Prior to transforming the Technicolor Production Services division into its Technicolor Creative Studios unit, Technicolor SA sold its post-production unit to Streamland Media on 4 May 2021.

=== 2021–2024: the division becomes an independently public-listed company ===
On 19 May 2021, the Technicolor Production Services division of Technicolor SA, transformed into Technicolor Creative Studios to specifically "(focus) on the future of film, episodic, gaming, brand experiences and advertising". The unit has been led by Christian Roberton as the CEO, reporting to Technicolor SA CEO Richard Moat. With the formation of Technicolor Creative Studios, bringing the robust of studios such as The Mill, MPC, Mikros Animation, and Mr. X. In January 2022, Technicolor Creative Studios announced the integration of MPC Advertising under The Mill as well as the integration of MPC Film, MPC Episodic and Mr. X under the MPC brand.

On 24 February 2022, when Technicolor SA announced the full year 2021 results, the company also intended to list and spin-off 65% of Technicolor Creative Studios through a distribution-in-kind to Technicolor shareholders, while Technicolor will remain listed on Euronext Paris and post-spin off will retain up to 35% ownership of TCS. The business operations of Technicolor will divided into Technicolor Creative Studios and Technicolor's Connected Home and DVD services, which later known as Vantiva. On 27 September 2022, Technicolor Creative Studios became independently public-listed company, while Technicolor SA eventually rebranded as Vantiva, completed the spin-off process.

=== 2024–present: Technicolor Group's decline ===
On 26 May 2024, Technicolor Creative Studios became Technicolor Group.

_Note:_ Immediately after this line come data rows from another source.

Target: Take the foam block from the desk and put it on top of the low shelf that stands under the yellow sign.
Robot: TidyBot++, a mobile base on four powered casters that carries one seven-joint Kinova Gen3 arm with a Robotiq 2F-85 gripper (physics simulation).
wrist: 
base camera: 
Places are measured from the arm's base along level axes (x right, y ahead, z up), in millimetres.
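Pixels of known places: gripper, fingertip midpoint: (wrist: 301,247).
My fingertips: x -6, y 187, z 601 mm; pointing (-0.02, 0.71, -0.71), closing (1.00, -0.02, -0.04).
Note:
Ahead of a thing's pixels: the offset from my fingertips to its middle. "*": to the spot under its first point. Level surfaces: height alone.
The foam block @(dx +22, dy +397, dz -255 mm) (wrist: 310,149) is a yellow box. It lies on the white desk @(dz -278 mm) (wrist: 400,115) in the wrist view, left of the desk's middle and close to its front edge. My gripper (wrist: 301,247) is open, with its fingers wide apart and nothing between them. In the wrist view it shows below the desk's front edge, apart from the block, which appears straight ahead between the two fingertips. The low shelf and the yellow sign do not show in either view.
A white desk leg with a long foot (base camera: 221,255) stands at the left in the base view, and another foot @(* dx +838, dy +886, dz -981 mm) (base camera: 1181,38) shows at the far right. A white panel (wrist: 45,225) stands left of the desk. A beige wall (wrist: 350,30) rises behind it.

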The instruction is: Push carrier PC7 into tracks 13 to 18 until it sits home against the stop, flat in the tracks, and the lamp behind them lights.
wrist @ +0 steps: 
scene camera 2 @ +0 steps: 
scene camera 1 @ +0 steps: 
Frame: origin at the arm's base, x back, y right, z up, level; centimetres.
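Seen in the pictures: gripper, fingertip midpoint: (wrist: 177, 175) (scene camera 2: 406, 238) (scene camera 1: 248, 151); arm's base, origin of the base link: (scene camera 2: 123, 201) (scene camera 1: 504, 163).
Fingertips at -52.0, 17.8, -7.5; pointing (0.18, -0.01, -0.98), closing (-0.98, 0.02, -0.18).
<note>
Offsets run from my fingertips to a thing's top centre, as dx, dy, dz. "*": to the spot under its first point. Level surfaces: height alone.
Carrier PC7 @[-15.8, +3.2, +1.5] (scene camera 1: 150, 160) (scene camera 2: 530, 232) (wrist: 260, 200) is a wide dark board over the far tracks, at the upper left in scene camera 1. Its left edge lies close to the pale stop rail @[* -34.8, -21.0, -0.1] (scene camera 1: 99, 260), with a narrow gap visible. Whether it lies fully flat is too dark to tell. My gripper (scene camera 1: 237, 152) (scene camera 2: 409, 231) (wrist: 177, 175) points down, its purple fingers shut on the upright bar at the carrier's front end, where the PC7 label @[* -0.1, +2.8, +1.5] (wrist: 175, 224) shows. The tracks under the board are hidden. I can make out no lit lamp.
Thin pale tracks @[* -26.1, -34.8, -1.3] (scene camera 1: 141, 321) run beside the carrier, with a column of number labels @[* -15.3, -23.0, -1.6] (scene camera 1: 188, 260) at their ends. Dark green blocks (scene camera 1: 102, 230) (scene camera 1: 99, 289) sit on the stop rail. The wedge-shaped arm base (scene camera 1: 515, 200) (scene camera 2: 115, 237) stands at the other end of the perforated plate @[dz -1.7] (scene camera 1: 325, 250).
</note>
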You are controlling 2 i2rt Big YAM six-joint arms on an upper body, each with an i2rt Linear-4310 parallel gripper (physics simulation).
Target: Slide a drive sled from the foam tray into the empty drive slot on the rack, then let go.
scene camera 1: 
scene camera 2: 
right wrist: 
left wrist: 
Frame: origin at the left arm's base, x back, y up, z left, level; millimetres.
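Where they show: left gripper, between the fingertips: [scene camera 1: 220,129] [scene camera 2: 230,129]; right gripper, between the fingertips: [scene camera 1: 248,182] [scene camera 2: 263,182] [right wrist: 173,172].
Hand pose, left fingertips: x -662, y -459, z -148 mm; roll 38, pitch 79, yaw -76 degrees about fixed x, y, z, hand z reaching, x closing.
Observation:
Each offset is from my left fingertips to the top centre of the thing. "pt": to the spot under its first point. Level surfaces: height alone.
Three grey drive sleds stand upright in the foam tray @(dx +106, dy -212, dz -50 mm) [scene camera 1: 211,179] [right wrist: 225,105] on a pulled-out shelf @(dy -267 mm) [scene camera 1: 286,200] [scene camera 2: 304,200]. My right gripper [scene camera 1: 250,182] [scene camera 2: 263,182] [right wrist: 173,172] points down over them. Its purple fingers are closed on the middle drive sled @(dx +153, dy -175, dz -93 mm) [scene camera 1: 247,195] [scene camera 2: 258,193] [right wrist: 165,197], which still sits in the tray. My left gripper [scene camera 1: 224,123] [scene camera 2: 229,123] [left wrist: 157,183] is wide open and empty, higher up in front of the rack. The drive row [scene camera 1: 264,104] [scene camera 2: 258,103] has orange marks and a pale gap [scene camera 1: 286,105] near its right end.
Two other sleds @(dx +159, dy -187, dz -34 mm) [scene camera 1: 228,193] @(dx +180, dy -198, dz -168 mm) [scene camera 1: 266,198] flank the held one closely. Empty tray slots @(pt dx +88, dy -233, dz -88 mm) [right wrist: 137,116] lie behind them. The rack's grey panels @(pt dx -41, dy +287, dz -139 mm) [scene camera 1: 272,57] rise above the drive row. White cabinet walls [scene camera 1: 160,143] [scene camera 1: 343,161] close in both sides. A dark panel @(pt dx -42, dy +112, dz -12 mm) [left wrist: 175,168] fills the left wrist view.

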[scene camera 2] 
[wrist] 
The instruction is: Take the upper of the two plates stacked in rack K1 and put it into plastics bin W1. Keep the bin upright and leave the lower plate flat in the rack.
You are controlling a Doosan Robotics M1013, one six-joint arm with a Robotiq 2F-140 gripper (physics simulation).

On 24 February 2025, a week after the company announced its plans to close its U.S. offices, the company filed for voluntary administration in the UK and began the receivership process in France.

On 1 March 2025, TransPerfect acquired Technicolor Games.

On 27 March 2025, Rodeo FX acquired most of Mikros Animation and select assets of Technicolor Canada.

On 28 March 2025, TransPerfect acquired the French assets of MPC, The Mill and Mikros Animation’s service work capabilities in Canada and France. On the same day, Boris Hertzog acquired the television division and French IPs of Mikros Animation, bringing OuiDo! Productions back after ten years.

As of 2026, the Technicolor trademark is owned by Tailsman Brands, Inc. (d/b/a Established Incorporated, stylized as established.inc).

== Operations ==
At the time of its closure, Technicolor Creative Studios had two distinct operating units:
- Moving Picture Company (MPC), a global leader in VFX, animation and visualization for over 45 years. MPC involved in several projects, such as Apple TV+ documentary series Prehistoric Planet and Disney's 2019 remake of The Lion King.
- The Mill, a global network of award-winning VFX artists and creative technologists with decades of experiences across the advertising and branding. The Mill involved in several projects, such as the posters of the Jordan Peele film Nope.